Des rires et des soupirs le cueillirent sur le champ. Il avança pour découvrir un jeune oblat au service da la communauté, enlacé avec l’estudiant. En fait de jeune homme, Teudericus de Northeim était une belle villageoise, bien en chair, aux appâts tentateurs et la chevelure brune et abondante. Frère Colomban se figea, sentit la pâleur l’envahir et s’effondra dans un bruit mat.
- Allez, frère portier réveillez-vous. Le deuxième seau d’eau fraîche eut raison de sa catalepsie.
- Le malin, j’ai vu le malin avec un succube, bredouilla-t-il, la main tendue vers la belle encore à moitié nue.
- Que nenni, ce n’était que moi et Ermeline ma douce amie.
- Et vous m’avez privé de dégois, gronda la belle feignant la colère ce qui fit éclater de rire les deux tourtereaux.
- Mon Dieu, doux maistre Jésus, ayez merci de votre serviteur, je suis pris par le malin et ses suppôts.

Le frère portier reprit peu à peu ses esprits.

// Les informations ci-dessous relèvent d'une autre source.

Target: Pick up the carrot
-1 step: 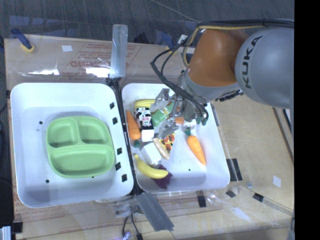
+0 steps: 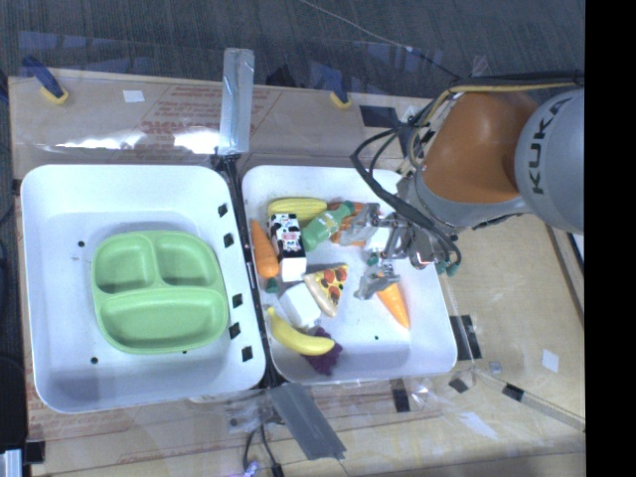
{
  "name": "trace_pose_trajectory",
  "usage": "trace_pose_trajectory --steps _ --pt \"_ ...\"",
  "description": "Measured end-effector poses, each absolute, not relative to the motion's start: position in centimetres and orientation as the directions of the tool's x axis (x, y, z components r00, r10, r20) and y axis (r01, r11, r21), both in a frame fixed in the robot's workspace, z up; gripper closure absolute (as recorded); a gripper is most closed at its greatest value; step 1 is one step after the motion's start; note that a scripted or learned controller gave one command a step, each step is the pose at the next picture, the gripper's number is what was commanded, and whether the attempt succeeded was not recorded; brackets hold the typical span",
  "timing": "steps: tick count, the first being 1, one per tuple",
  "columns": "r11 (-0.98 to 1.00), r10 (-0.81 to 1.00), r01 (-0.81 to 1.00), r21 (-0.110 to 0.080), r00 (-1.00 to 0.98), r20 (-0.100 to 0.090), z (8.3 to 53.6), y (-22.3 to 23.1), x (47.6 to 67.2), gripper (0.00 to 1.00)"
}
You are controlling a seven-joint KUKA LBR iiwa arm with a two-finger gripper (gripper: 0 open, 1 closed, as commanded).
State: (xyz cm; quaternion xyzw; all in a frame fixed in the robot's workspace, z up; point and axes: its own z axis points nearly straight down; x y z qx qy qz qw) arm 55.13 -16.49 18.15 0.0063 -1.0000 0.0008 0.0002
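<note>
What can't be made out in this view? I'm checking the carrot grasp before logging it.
- Gripper fingers: too small and cluttered to tell open or shut, or whether they touch the carrot.
- Purple item: partly hidden under the banana.
- Arm: cut off at the right.

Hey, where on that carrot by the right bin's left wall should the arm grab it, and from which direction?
Likely mid-length, from straight above. The carrot lies flat and lengthwise against the right bin's left wall, so the fingers should close across its narrow width. The wall on one side and the cow-patterned block on the other leave little room, so a vertical descent seems safest. The tool is now across the bin near an orange wedge.
</note>
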Motion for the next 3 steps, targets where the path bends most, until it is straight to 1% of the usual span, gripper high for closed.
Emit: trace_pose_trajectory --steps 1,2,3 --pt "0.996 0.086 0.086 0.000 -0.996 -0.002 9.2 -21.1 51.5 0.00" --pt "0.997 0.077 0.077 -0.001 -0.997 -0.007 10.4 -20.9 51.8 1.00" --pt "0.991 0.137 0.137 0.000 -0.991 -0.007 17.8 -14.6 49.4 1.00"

- Je vais tout dire au père abbé et vous serez châtiez comme vous le méritez.
- Cesse donc de brailler, Colomban, tu es saoul comme un goret et tu puires à dix lieux, espèce de chapon maubec.
- Que le feu Saint Antoine vous arde l’un et l’autre ; l’Abbé saura tout à l’heure le pêché où vous êtes chus.

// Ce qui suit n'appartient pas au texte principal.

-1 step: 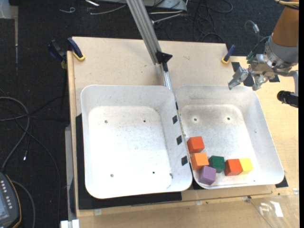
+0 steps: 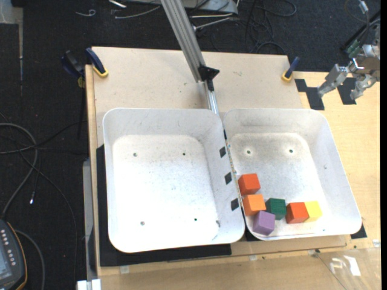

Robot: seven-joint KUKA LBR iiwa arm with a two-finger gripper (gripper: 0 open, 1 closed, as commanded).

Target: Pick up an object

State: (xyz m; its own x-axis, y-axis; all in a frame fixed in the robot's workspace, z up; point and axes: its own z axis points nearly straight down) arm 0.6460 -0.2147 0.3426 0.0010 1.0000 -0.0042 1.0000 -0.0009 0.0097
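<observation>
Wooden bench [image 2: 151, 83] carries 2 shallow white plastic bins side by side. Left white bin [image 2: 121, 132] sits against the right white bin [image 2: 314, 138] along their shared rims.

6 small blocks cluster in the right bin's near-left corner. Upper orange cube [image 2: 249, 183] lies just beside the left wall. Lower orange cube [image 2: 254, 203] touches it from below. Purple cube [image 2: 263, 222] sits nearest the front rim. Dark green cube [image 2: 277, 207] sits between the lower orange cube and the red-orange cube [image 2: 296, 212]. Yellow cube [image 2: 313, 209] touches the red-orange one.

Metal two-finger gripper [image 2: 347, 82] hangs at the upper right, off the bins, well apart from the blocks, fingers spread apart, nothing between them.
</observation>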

- Alors il saura aussi le flacon d’eau de prune susurra le jeune homme.
- Patarin, lança Colomban écarlate, musardeau du diable !
- Et aussi celui rempli d’hypocras, juste sous ta couche, rajouta doucereuse Ermeline.
- Paillarde, tenta le portier d’une voix mal assurée … puis, vaincu, comprenant l’impasse où il s’était fourvoyé : gardez ce secret celé et je tairai le votre.
- Alors, silence contre silence ?
- Silence contre silence.

Le frère portier se releva tant bien que mal, défroissa sa robe de bure, se trempa le visage dans l’eau froide et courut à none qui venait de sonner au clocher de la chapelle.
Il garda le secret tout au long de sa vie mais ne toucha plus jamais à l’eau de prune ni à l’hypocras. Il retrouva son discernement, fut gardé de l’acédie qui le guettait et devint le chantre du couvent. Ses compositions étaient si appréciées que la communauté put les vendre aux autres confréries, apportant quelques subsides supplémentaires.

De l’ombre à la lumière souffla-t-il avant de s’éteindre ; je suis passé de l’ombre à la lumière.
Les deux jeunes amoureux s’épousèrent et firent nombre d’enfants.
Ceux qui ne moururent pas prématurément ne manquèrent de rien. Chaque année, le jour de la fête du saint protecteur de l’abbaye, une petite bourse de pièces d’argent était apportée à leur mère par un moine dissimulant son visage sous un capuchon de bure.